If it’s the velocity of the particle, then this equation can’t apply to a rocket, since it couldn’t lift off the ground. On the ground, v is zero, and initially dv/dt is zero, so F is zero. If F is zero, the linear momentum cannot change, so v remains zero.
If it’s the velocity of the mass leaving the rocket, then initially F = v*dm/dt, which is essentially correct. However, the v in the dv/dt term is clearly not the velocity of the mass leaving the rocket. It’s supposed to be the velocity of the rocket.
The correct derivation of the rocket thrust equation uses a control volume approach, which is essentially a summation of Newton’s 2nd law over a continuum of particles of different velocities (the rocket and the propellant clearly have different velocities).

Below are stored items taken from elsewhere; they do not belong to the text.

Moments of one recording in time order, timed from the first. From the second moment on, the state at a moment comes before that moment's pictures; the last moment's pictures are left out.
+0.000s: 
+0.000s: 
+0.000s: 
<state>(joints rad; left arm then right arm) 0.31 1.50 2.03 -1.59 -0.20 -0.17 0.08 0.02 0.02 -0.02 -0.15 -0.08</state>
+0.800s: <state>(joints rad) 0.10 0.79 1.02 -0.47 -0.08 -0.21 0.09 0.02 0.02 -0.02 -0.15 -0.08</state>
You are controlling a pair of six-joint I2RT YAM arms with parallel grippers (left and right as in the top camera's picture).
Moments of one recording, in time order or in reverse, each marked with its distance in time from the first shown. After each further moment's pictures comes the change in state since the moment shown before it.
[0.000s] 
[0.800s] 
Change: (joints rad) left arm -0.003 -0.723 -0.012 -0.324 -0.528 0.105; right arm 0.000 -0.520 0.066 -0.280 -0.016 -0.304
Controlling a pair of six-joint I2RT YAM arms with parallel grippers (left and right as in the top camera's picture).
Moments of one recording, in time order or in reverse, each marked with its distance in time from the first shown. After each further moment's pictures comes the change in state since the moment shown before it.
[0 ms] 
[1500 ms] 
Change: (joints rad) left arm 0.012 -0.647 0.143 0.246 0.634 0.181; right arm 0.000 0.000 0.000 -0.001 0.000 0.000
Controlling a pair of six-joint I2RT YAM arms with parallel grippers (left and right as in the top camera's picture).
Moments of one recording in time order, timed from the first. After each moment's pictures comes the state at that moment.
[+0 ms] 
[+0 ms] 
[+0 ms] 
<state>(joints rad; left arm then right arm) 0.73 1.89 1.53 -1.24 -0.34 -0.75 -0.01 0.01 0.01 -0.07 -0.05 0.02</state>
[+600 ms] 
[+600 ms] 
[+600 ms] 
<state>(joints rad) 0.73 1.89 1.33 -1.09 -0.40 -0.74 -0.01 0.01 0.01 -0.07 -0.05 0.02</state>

This leads to the following vector equation for rocket motion
F + ve dm/dt – vehat A (Pe-Pa) = ma
The terms on the left comprise the sum of all external forces acting on the
rocket.F includes all the forces such as gravity, drag, ….
The term ve dm/dt is the thrust due to the rocket, where ve is the exhaust velocity and dm/dt is the mass flow rate (negative number, since m is the mass of the rocket, which is decreasing). The vehat A (Pe-Pa) term is the pressure force. Vehat is a unit vector in the direction of ve, Pe is the exhaust pressure, and Pa is the atmospheric pressure.
I’ll just add that a) I’m glad that at least some of my readers and commenters are smarter than me and b) while I didn’t say that the chain rule led to the rocket equation, I did imply it, and that was a mistake, and c) I had known that at one time, but it’s been a long time.
And we are in agreement that Brian is a putz.